Ben hanya tersenyum dan kembali bertanya kepadanya. “Dunia luar sekarang berbeda dengan dulu. Kini negara baru telah berdiri-“, Ben menatapnya. Pria Belanda itu seakan tahu maksudnya. “Indonesia?”, tatapnya menerka isi pikiran laki-laki di sebelahnya.
“Benar”, Ucap Ben lalu melanjutkan, “Belanda sudah tidak berada disini lagi. Mungkin aku bisa menyampaikan pesan kepada keluargamu?”. Ben meliriknya menunggu jawaban pasti. “Bagiku, mereka adalah keluarga.
Aku tidak memiliki siapa-siapa di dunia ini selain mereka…”, Reeck menatapnya balik. “Disini aku mendapatkan keluarga baru dan akan menjaganya”. Senyum tulus itu seakan telah memberi jawaban yang mewakili dirinya seutuhnya. Ben paham. Ini adalah keputusan baginya, ia tidak bisa berbuat lebih karena itu.
Sesepuh adat melakukan sebuah ritual memohon pertolongan dan keselamatan untuknya, Ben. Ia akan kembali ke dunianya lagi. Mereka semua menghantarkan di pinggir hutan yang ada jalan setapak. Anak kecil itu memberi sebuah kain cual yang ditenun oleh ibu-ibu di kampung itu.

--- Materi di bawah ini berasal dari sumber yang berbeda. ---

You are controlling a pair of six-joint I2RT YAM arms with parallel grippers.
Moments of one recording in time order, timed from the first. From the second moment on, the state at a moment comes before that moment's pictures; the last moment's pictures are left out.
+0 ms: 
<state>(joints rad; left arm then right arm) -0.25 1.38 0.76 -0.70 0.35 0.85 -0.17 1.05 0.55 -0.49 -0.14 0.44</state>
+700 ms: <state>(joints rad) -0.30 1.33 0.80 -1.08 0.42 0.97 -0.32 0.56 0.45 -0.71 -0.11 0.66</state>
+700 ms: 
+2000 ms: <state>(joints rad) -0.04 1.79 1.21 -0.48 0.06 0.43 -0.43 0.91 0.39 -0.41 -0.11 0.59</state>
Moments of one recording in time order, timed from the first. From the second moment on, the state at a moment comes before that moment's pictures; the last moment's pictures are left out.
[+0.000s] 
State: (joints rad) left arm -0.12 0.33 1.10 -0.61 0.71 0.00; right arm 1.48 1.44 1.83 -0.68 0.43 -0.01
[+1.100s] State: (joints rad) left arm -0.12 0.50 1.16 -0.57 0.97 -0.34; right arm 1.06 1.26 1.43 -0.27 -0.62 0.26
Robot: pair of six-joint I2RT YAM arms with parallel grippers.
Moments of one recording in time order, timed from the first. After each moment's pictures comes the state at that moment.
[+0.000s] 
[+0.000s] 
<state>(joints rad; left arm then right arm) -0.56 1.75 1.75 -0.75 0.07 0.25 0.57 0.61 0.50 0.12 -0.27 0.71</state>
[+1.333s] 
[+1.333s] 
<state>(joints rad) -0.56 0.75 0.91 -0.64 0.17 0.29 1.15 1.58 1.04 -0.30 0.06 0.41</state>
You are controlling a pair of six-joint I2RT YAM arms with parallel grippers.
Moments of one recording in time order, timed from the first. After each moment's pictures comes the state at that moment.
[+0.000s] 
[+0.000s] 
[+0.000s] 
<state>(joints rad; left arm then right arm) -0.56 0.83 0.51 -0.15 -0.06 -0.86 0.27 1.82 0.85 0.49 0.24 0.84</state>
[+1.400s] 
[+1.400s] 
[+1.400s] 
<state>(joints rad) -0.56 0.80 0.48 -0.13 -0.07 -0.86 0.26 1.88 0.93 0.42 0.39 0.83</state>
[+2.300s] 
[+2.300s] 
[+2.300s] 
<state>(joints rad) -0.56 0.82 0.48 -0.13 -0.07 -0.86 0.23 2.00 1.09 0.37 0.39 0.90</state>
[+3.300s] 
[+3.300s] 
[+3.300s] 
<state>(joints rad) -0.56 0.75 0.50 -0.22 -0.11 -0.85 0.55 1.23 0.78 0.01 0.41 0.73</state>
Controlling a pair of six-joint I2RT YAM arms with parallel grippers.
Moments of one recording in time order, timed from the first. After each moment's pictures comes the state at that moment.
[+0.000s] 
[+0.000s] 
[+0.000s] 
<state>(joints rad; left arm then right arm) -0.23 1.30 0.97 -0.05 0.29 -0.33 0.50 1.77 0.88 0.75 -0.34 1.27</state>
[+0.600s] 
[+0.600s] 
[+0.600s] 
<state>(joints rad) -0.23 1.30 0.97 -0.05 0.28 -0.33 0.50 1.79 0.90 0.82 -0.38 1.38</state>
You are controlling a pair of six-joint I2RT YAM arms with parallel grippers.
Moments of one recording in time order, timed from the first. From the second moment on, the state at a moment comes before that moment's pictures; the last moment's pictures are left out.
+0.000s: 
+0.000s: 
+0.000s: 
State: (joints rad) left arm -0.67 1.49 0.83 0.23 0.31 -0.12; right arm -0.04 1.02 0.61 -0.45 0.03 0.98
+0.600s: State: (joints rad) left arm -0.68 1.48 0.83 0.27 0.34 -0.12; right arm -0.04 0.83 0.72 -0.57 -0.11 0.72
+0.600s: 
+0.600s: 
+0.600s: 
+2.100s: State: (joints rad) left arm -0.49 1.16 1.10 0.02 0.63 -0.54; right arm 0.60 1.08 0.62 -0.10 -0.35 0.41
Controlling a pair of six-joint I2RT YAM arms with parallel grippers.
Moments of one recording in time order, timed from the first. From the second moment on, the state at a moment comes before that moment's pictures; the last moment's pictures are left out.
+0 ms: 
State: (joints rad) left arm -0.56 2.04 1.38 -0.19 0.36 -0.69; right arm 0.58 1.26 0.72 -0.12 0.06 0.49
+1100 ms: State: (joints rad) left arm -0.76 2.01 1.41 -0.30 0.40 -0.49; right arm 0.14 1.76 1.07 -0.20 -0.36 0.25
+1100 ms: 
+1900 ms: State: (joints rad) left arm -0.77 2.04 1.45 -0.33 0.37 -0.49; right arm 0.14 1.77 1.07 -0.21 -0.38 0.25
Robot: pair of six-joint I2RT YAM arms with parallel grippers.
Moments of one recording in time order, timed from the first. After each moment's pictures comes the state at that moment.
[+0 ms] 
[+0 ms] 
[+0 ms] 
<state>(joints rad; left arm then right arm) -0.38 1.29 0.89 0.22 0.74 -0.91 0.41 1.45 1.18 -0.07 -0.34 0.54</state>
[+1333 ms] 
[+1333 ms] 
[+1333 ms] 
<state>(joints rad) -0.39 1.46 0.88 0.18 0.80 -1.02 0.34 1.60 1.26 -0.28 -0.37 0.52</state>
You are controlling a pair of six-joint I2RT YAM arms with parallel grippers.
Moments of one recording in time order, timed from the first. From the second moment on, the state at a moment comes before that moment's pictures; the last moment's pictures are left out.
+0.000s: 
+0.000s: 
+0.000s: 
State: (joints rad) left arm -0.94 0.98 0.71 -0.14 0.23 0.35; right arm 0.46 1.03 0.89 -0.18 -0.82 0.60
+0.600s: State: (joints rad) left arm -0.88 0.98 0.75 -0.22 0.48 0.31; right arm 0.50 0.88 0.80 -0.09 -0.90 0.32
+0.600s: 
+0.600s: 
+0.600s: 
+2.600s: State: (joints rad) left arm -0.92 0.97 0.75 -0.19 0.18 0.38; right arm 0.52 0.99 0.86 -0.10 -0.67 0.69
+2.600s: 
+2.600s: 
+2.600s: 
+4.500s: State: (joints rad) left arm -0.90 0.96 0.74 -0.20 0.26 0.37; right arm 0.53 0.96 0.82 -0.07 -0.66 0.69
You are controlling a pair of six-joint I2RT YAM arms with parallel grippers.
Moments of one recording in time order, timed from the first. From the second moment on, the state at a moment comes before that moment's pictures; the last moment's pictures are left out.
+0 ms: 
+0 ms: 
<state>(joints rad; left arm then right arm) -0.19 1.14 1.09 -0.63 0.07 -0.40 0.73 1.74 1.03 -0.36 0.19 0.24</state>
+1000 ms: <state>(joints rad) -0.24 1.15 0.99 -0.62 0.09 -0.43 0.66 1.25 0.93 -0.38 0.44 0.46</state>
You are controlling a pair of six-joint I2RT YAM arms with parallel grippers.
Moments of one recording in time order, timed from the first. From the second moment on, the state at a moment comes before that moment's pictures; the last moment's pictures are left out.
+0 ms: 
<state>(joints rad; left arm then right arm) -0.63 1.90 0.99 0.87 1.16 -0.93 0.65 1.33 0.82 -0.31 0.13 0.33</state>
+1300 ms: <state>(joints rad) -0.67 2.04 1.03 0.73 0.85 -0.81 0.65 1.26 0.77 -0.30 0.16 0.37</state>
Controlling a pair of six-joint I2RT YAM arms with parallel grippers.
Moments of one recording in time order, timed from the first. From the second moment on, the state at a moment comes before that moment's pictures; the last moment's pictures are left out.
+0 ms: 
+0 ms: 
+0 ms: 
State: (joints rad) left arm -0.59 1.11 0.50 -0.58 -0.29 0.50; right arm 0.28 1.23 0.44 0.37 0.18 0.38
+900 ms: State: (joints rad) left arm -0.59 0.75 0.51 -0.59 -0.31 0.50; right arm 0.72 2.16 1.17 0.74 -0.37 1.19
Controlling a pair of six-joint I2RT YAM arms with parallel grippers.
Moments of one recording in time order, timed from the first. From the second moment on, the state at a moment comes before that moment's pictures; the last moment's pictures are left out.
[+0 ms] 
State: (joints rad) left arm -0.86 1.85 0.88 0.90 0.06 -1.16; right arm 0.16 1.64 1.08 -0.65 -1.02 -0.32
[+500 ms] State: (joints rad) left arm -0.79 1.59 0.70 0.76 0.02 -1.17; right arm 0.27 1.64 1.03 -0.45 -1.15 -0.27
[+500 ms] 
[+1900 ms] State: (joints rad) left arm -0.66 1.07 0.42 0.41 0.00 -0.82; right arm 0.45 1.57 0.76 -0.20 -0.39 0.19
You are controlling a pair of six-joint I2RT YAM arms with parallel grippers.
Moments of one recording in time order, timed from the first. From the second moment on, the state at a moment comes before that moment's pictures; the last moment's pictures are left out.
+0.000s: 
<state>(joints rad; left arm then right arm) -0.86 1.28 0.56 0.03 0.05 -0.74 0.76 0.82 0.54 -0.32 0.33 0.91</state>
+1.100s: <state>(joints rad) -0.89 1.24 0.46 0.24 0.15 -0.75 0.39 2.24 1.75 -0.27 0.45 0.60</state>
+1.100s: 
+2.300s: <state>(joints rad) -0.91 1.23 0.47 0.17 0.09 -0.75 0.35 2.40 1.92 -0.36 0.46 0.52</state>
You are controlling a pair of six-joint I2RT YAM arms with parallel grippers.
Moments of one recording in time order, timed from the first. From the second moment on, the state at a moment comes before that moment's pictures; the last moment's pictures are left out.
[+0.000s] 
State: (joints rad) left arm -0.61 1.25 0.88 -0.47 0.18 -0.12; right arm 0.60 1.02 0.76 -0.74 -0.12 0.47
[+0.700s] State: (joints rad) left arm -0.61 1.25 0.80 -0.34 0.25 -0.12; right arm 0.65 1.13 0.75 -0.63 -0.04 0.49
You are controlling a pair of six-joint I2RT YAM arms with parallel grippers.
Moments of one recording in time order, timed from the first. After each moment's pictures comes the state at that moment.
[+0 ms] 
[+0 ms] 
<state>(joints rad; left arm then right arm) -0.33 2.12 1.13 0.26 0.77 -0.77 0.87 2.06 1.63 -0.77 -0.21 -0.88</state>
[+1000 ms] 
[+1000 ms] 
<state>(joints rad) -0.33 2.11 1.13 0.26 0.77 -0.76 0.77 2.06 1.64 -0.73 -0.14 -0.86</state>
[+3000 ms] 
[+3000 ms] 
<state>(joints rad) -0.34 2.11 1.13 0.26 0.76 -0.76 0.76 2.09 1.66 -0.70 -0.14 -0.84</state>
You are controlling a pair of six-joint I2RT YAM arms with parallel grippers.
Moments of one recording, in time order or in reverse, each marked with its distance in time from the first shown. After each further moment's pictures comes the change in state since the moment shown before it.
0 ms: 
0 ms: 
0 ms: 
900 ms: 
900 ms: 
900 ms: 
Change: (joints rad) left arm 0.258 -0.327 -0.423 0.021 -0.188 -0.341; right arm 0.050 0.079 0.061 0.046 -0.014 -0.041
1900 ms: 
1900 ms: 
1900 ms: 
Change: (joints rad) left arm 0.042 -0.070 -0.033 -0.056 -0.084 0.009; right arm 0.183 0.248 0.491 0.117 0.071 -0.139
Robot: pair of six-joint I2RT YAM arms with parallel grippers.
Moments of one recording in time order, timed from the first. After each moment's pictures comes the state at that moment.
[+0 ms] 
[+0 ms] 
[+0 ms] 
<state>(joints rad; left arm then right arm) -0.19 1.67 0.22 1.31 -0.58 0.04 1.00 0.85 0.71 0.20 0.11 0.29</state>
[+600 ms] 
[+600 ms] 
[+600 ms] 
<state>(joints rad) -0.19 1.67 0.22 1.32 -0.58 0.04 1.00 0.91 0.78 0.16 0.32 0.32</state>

Sesepuh adat memberinya sebuah jimat yang terbungkus daun Simpur[5] yang tidak boleh dibuka sebelum ia sampai tujuan. Hanya satu yang membuat sedikit membuat hatinya terasa haru sekaligus senang yaitu para warga yang telah menolongnya dan Reeck tidak ikut bersamanya untuk kembali ke dunianya.
Baginya, warga disini adalah rumah bagi dirinya dan hidup terasa bahagia serta merelakan segalanya di masa sebelumnya.
Sebelum Ben kembali, hanya ada satu pesan ia titipan kepada temannya itu. “Tolong jaga hutan untuk kami disini…”, Reeck berpesan dengan senyum tulus dan warga yang ramah mendampinginya. Mereka berdua berpelukan dengan berat hati, Ben berpamitan dan mengucapkan selamat tinggal kepada penduduk Kampung Bubung Tujuh dan dia, Reeck.